─── Input

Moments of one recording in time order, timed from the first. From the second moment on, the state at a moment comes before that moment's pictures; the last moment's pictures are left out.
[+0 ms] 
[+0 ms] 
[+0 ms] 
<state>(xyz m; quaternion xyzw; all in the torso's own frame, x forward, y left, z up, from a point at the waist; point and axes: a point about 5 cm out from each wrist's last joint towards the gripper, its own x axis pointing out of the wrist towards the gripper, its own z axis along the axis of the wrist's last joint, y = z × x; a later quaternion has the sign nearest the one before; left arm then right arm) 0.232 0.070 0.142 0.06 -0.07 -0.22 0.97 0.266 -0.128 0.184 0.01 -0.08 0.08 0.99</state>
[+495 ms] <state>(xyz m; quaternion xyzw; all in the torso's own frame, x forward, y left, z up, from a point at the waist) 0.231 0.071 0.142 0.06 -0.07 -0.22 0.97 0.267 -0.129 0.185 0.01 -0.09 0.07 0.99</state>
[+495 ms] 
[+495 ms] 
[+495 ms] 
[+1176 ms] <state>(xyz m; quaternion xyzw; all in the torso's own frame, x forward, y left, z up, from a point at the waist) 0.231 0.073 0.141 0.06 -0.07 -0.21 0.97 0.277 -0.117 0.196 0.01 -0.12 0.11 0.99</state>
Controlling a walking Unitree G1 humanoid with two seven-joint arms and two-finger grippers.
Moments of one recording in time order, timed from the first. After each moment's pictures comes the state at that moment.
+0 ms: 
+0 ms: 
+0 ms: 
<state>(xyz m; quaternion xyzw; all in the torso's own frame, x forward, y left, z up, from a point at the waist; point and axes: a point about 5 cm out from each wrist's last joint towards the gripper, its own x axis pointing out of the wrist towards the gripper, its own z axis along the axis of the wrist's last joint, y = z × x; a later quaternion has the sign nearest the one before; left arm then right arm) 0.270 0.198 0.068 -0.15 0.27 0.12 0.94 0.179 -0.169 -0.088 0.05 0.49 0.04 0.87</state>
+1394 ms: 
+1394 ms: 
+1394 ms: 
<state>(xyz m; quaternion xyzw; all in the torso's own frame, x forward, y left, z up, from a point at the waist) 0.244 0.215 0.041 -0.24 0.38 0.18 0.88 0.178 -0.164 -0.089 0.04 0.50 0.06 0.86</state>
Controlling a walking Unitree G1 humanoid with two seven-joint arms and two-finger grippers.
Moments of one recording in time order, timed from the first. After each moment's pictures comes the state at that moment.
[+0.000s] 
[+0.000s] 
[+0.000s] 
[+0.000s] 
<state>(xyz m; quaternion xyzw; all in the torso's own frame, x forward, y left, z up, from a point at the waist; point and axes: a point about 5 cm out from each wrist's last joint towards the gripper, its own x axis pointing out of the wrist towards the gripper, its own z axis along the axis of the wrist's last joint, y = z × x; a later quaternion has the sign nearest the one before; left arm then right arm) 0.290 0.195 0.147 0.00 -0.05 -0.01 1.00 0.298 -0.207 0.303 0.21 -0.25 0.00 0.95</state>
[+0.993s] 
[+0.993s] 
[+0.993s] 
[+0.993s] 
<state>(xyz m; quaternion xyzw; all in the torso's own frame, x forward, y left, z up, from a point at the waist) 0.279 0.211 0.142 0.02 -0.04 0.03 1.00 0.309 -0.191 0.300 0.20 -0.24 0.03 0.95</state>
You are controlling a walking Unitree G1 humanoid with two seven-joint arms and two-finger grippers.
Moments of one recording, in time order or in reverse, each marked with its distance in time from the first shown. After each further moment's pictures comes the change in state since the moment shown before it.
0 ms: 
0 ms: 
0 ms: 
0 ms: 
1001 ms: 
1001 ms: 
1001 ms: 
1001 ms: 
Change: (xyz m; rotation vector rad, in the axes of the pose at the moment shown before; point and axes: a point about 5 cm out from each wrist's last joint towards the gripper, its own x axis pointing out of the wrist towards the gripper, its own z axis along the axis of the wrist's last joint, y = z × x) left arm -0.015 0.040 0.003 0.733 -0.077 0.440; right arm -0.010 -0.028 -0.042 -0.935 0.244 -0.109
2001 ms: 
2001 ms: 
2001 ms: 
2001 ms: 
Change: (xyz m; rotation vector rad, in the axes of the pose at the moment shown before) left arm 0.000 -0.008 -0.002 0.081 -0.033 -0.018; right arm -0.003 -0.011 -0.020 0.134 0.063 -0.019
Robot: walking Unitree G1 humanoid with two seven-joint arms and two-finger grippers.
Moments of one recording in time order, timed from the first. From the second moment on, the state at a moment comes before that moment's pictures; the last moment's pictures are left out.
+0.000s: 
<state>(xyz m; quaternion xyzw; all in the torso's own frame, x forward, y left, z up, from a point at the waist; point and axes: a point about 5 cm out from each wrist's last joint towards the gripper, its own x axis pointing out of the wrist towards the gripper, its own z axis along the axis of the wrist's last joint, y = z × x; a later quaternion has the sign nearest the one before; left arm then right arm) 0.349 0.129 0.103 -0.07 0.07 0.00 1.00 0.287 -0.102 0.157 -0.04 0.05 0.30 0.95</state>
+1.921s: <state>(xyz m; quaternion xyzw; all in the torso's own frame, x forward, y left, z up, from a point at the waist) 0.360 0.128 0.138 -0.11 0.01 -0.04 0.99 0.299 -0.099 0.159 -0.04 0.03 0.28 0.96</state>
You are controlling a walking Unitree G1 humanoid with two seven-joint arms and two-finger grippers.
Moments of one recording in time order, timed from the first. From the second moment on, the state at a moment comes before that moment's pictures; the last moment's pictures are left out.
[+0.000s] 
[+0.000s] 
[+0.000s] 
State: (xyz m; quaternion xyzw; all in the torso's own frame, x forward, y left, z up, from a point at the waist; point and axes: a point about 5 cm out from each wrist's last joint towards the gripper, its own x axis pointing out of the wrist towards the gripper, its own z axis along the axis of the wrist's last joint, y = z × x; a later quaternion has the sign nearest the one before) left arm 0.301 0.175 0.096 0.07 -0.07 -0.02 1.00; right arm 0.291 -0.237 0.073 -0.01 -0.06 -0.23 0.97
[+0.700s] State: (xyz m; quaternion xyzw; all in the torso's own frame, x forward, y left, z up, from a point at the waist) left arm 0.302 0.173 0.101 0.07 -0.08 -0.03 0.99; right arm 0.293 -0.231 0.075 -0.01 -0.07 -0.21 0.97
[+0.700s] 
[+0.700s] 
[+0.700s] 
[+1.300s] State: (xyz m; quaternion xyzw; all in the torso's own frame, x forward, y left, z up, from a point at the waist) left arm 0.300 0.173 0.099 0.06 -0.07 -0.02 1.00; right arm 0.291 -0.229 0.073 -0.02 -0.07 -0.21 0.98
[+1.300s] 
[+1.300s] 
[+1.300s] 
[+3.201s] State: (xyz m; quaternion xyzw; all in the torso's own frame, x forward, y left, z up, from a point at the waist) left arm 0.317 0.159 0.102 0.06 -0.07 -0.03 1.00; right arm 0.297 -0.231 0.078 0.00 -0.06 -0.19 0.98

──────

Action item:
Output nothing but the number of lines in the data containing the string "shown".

Output of the task:
3